** EXERCISE GOAL **
Transcribe only the stretch of lines that opens with the line containing "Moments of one" and closes with the last line of the listing, skipping pictures.

** DATASET EXTRACT **
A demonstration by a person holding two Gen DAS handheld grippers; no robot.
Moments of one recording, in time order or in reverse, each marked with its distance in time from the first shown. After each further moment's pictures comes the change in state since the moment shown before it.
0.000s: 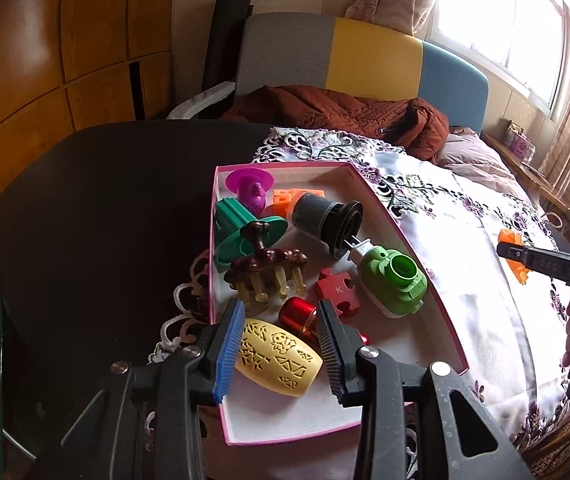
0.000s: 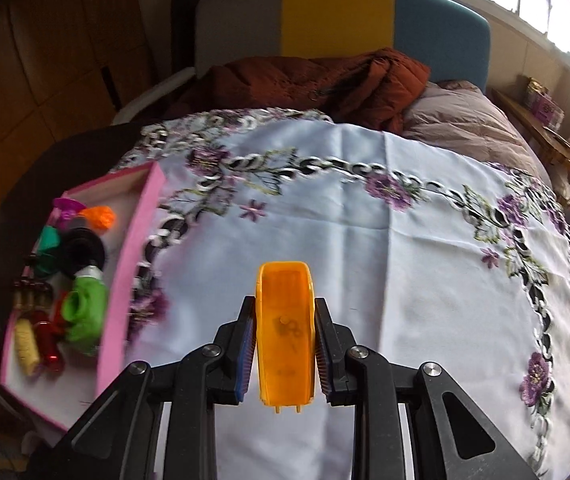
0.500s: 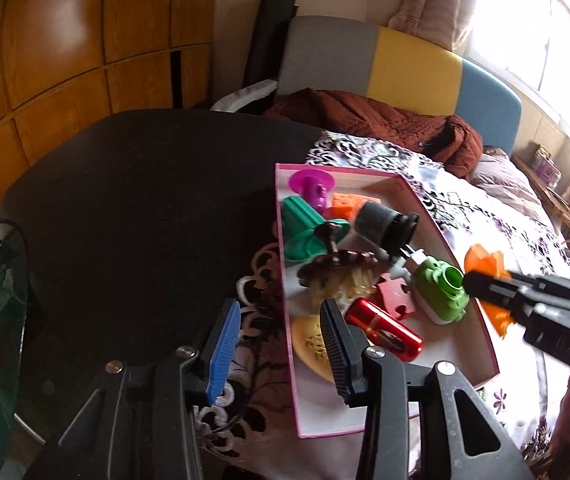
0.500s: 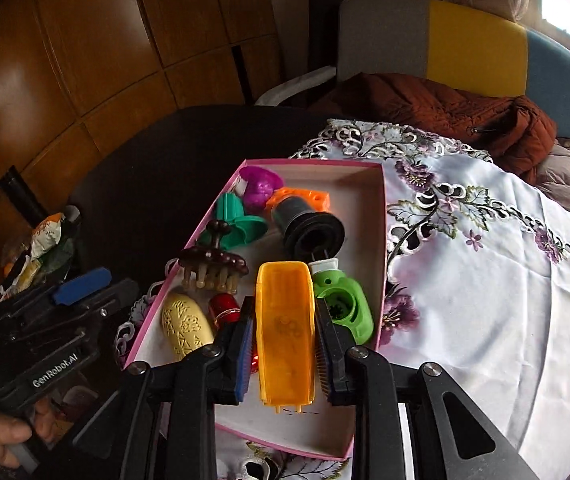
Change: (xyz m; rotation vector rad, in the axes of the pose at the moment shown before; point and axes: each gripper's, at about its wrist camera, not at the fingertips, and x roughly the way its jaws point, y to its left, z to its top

** ANSWER TO THIS TASK **
Moments of one recording, in time order or in reverse, each marked with its distance in time from the first shown. After each further moment's pictures comes the change in state since the moment shown before it.
0.000s: 
0.000s: 
0.500s: 
0.500s: 
Change: (xyz m; rotation vector rad, in the axes of the pose at the moment shown before; point and axes: each gripper's, at about its wrist camera, not at the fingertips, and x roughly the way its jaws point, y to its left, z to its top

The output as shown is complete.